I need to convert these lines into this:
<p>Lorem ipsum <a href="#">dolor</a> sit amet</p>
<div>Consectetur adipisicing elit, sed do </div>
<p>eiusmod tempor</p>
<p>incididunt ut labore et dolore magna aliqua</p>
How to convert? Any ideas? Thank you!
This is a little lengthy, so please read carefully. I have annotated the important parts to give a general idea as to the flow of the function.
function paragraphify(parent) {
var i, str, p, workspace = document.createElement('div'), nodes = parent.childNodes;
p = document.createElement('p');
workspace.appendChild(p);
// Filter nodes out of parent and into the workspace.
while(nodes.length > 0) {
// Get the first child node of the parent element.
node = nodes[0];
// Divs and paragraphs need not be processed; skip them.

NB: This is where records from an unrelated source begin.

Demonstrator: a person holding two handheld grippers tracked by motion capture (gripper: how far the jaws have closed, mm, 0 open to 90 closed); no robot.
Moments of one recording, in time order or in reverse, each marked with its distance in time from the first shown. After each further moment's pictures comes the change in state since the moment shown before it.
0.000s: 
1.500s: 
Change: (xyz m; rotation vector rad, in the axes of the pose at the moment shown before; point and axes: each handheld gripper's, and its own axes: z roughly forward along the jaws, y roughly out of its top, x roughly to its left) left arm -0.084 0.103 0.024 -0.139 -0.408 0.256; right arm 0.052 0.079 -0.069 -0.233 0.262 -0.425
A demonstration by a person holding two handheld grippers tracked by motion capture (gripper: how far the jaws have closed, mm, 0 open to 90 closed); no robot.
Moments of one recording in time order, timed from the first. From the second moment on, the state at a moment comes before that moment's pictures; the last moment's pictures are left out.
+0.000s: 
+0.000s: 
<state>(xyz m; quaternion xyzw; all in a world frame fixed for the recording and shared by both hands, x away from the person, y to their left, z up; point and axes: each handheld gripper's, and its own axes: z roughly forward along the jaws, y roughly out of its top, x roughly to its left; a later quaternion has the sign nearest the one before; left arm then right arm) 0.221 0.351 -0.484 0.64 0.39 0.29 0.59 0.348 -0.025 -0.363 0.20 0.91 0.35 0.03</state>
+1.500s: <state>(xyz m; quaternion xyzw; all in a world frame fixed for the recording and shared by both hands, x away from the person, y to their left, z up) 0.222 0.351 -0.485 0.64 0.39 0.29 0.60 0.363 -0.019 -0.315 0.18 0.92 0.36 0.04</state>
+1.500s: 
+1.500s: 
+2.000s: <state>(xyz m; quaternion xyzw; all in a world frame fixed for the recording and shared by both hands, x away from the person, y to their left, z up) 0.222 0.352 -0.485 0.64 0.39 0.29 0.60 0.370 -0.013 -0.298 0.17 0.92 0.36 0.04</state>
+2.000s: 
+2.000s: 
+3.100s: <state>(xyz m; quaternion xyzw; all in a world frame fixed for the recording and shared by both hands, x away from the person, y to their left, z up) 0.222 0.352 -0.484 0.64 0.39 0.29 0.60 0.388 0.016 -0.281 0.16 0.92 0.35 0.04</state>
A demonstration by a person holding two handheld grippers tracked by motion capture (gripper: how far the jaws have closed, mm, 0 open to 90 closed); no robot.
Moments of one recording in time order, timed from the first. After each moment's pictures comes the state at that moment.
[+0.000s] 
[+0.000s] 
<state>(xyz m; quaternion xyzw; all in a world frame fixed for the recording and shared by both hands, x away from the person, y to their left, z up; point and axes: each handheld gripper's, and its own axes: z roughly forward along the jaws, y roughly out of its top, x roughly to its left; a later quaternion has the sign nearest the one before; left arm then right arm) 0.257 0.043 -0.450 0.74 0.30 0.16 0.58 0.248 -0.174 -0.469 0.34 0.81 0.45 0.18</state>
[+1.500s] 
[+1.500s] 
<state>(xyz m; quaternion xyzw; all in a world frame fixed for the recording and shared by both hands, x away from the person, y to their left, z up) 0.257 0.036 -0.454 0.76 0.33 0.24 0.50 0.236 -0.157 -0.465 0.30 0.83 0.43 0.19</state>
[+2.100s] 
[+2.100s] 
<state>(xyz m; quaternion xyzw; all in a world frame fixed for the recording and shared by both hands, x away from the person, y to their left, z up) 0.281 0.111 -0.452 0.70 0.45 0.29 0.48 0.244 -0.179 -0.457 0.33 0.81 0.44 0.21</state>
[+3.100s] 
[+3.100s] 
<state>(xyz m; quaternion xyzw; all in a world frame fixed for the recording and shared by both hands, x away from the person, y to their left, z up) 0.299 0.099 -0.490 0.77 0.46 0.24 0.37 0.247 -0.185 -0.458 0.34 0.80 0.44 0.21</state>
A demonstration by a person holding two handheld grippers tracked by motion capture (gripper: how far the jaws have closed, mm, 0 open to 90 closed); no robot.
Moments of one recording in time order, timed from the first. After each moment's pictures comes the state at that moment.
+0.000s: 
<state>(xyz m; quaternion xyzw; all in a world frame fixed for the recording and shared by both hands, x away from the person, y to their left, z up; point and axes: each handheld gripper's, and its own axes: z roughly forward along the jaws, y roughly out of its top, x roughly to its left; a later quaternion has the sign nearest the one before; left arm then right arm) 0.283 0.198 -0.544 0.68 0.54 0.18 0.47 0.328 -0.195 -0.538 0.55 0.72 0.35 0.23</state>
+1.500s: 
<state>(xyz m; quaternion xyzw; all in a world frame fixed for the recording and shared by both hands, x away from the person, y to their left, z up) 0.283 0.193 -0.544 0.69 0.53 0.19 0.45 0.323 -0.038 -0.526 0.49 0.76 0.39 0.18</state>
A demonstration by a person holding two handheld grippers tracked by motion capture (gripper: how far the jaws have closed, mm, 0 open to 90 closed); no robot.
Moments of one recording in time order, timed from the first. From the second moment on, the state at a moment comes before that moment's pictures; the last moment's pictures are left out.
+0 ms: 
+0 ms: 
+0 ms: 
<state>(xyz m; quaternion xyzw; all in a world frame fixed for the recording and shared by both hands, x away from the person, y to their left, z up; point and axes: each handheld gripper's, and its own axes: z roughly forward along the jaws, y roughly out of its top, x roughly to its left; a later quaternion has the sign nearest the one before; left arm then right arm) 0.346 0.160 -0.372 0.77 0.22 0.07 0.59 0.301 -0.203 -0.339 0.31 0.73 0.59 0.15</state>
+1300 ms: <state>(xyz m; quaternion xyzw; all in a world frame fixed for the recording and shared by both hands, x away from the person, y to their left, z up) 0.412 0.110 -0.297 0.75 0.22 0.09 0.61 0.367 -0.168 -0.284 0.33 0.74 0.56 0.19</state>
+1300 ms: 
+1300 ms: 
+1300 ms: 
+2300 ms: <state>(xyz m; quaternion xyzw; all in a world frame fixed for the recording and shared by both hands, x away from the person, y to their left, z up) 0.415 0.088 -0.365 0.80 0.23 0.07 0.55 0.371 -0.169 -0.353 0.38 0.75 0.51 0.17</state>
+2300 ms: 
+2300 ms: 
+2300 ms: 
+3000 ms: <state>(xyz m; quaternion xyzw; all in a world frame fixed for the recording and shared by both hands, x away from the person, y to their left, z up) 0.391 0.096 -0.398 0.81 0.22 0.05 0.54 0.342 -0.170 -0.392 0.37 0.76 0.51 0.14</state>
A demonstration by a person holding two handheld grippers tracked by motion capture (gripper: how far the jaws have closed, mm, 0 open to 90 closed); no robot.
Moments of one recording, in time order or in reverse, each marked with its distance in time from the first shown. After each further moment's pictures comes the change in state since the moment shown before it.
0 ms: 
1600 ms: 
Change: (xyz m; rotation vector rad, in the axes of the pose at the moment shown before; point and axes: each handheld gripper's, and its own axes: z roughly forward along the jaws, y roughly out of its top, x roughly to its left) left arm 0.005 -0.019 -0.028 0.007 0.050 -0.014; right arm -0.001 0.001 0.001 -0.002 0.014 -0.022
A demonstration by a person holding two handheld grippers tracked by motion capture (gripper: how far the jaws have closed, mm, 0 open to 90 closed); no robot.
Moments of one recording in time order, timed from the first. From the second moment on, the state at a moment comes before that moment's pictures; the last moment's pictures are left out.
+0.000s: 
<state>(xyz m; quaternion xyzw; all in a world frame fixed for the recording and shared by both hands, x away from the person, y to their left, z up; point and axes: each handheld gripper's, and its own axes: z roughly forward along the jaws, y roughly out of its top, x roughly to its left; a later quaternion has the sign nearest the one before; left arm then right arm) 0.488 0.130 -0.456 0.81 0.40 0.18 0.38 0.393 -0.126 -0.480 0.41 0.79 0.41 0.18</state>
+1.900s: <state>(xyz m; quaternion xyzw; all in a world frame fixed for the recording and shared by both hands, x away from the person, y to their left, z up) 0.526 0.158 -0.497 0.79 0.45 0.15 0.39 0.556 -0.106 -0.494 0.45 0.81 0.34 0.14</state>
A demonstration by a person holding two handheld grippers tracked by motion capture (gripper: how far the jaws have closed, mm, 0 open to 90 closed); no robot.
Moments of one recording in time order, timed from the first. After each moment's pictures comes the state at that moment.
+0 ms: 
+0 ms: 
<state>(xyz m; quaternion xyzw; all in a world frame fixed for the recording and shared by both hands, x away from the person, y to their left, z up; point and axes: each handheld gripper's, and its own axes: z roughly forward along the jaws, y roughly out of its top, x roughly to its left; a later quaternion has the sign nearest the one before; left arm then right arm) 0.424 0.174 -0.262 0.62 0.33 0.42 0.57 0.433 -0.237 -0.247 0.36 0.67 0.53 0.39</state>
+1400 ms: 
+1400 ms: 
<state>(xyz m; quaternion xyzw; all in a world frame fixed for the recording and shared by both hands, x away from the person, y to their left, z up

if(node.nodeName === 'P' || node.nodeName === 'DIV') {
workspace.insertBefore(node, p);
continue;
}
// Drop the node into the paragraph.
p.appendChild(node);
// Skip non-text nodes.
if(node.nodeName !== '#text') { continue; }
// We need to parse the text of the node for newlines.
str = node.nodeValue;
for(i = 0; i < str.length; i += 1) {
if(str[i] === '\n') {
// If text contains a newline ...
if(i < (str.length - 1)) {
// ... and there's enough space to split it, then split it.
parent.insertBefore(document.createTextNode(str.substr(i+1)), nodes[0]);
node.nodeValue = str.substr(0, i+1);
}
// Create a new paragraph for holding elements, and add it to the workspace.
p = document.createElement('p');
workspace.appendChild(p);
// Break here to return to the node-processing loop.
// If the text was split on a newline, then that will be the next node to be processed.
break;
}
}
}
// Pull the nodes back out of the workspace and into the parent element.
nodes = workspace.children;
while(nodes.length > 0) {
node = nodes[0];
// Skip empty paragraphs.
if(node.nodeName === 'P' && node.textContent.replace(/\s/g, '').length === 0) {
workspace.removeChild(node);
}
else {
parent.appendChild(node);
}
}
}
This function will do as you have specified in your example. Paragraphify
iterates through the children nodes of the parent
argument, skipping <div>
and <p>
elements, as those need not be formatted. It creates a paragraph node and moves the parent's nodes in, one at a time, until it encounters a newline character within a text node, at which time it splits the text node appropriately.
This is processed until the parent element is empty. The workspace elements are then transferred back into parent. This was done to make processing much simpler, as manipulating a collection that you are actively iterating can be messy.
I should warn that this does not descend further than the parent's immediate children, but if you have this need, please let me know. To put that basically, this function would not perform this translation:
<span>Hello
world</span>
... into ...
<p><span>Hello</span></p>
<p><span>world</span></p>
Even then, this should be a good example of the base functionality required for line processing in HTML with basic Javascript.